## Exercise goal
Leaving out the pictures, please retype each record exactly.

'''

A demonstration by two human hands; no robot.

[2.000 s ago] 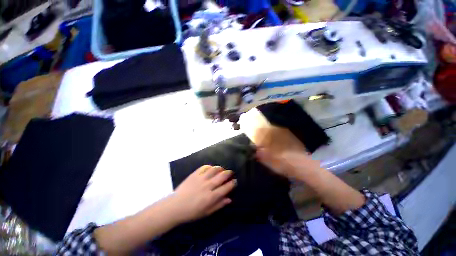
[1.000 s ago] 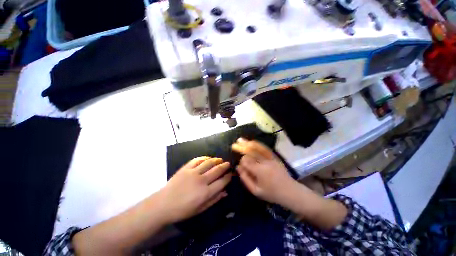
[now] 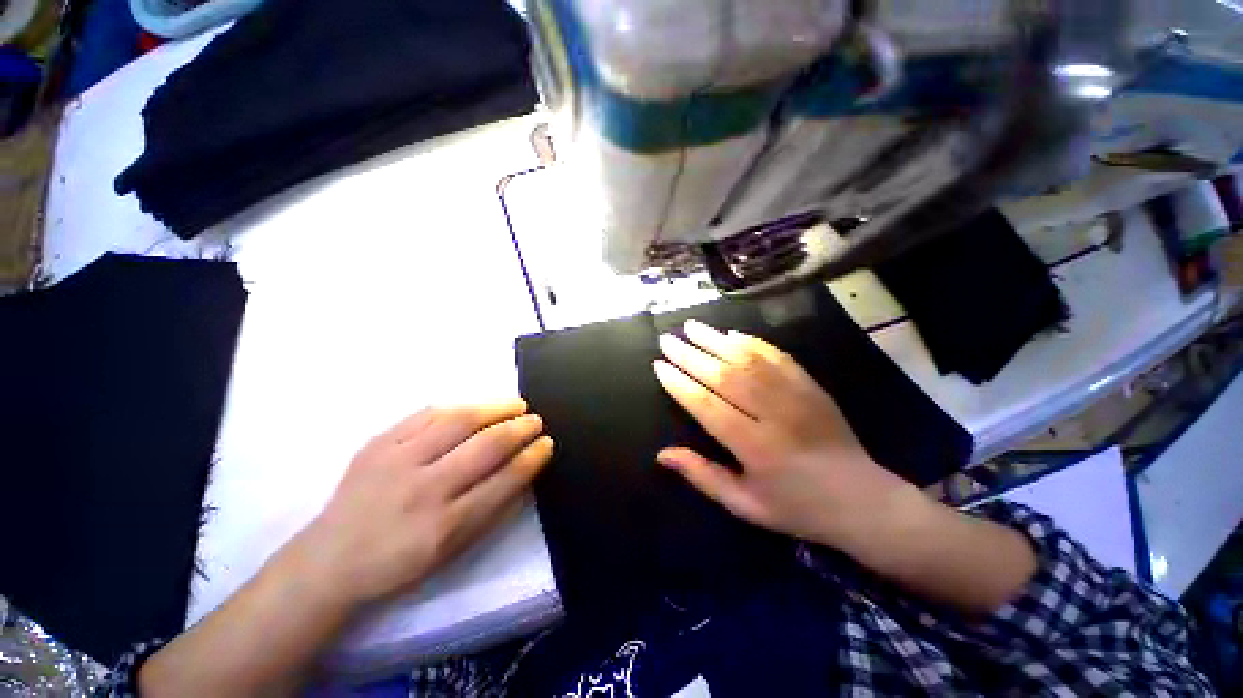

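Note:
A black fabric panel (image 3: 600,477) lies flat on the white machine table, its far edge at the sewing machine's needle area. My left hand (image 3: 430,498) lies flat on the table, its fingertips on the panel's left edge; its thumb is hidden. My right hand (image 3: 784,436) lies palm down on the panel, fingers a little spread, just in front of the needle area. The white sewing machine head (image 3: 763,123) looms large and blurred. Its shiny curved guard (image 3: 900,225) partly hides the presser foot and needle.
A folded black stack (image 3: 327,109) lies at the back left, beside a light blue basket (image 3: 184,14). A larger black cut panel (image 3: 102,436) lies at the left. A small frayed black piece (image 3: 981,293) lies right of the needle area, under the machine arm. The table's front edge (image 3: 464,627) shows below my left hand.
The view has moved closer to the machine head. The panel lies flatter, by the needle area. My right hand has opened from its bunched hold and spread on the cloth; my left hand has moved to the panel's left edge.

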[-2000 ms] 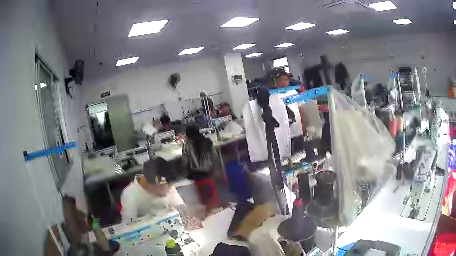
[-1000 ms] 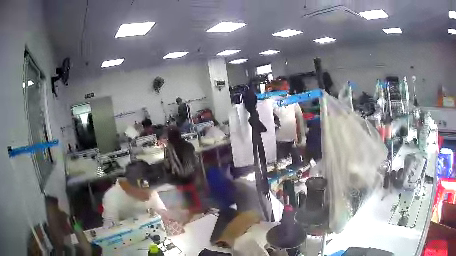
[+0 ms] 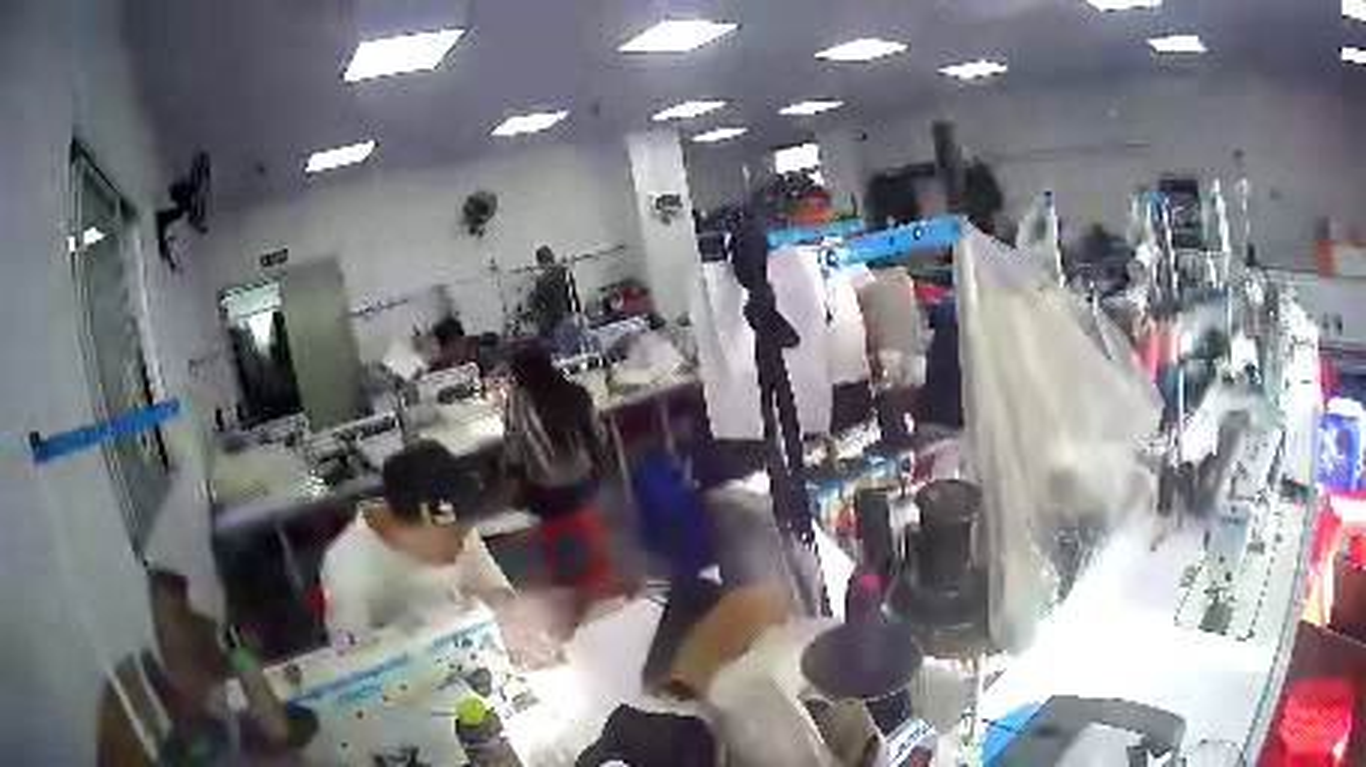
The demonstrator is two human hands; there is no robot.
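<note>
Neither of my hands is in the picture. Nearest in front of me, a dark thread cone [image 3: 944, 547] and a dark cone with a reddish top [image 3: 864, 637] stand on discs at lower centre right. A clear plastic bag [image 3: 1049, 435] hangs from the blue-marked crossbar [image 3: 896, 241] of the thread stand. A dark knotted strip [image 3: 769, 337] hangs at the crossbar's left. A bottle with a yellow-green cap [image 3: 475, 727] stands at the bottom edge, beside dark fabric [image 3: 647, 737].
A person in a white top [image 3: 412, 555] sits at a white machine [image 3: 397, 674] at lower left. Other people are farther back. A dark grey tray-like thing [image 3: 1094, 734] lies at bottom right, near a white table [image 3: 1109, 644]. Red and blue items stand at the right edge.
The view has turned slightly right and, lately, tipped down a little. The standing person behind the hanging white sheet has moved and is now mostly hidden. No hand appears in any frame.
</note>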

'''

## Solution to this task
A demonstration by two human hands; no robot.

[2.000 s ago] 
[1.000 s ago] 
[now] 

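Note:
A black fabric panel (image 3: 600,477) lies flat on the white machine table, its far edge at the sewing machine's needle area. My left hand (image 3: 430,498) lies flat on the table, its fingertips on the panel's left edge; its thumb is hidden. My right hand (image 3: 784,436) lies palm down on the panel, fingers a little spread, just in front of the needle area. The white sewing machine head (image 3: 763,123) looms large and blurred. Its shiny curved guard (image 3: 900,225) partly hides the presser foot and needle.
A folded black stack (image 3: 327,109) lies at the back left, beside a light blue basket (image 3: 184,14). A larger black cut panel (image 3: 102,436) lies at the left. A small frayed black piece (image 3: 981,293) lies right of the needle area, under the machine arm. The table's front edge (image 3: 464,627) shows below my left hand.
The view has moved closer to the machine head. The panel lies flatter, by the needle area. My right hand has opened from its bunched hold and spread on the cloth; my left hand has moved to the panel's left edge.
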
[-2000 ms] 
[-1000 ms] 
[+0 ms] 
The demonstrator is two human hands; there is no robot.
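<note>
Neither of my hands is in the picture. Nearest in front of me, a dark thread cone [image 3: 944, 547] and a dark cone with a reddish top [image 3: 864, 637] stand on discs at lower centre right. A clear plastic bag [image 3: 1049, 435] hangs from the blue-marked crossbar [image 3: 896, 241] of the thread stand. A dark knotted strip [image 3: 769, 337] hangs at the crossbar's left. A bottle with a yellow-green cap [image 3: 475, 727] stands at the bottom edge, beside dark fabric [image 3: 647, 737].
A person in a white top [image 3: 412, 555] sits at a white machine [image 3: 397, 674] at lower left. Other people are farther back. A dark grey tray-like thing [image 3: 1094, 734] lies at bottom right, near a white table [image 3: 1109, 644]. Red and blue items stand at the right edge.
The view has turned slightly right and, lately, tipped down a little. The standing person behind the hanging white sheet has moved and is now mostly hidden. No hand appears in any frame.
</note>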

That finishes the exercise, with nothing more to add.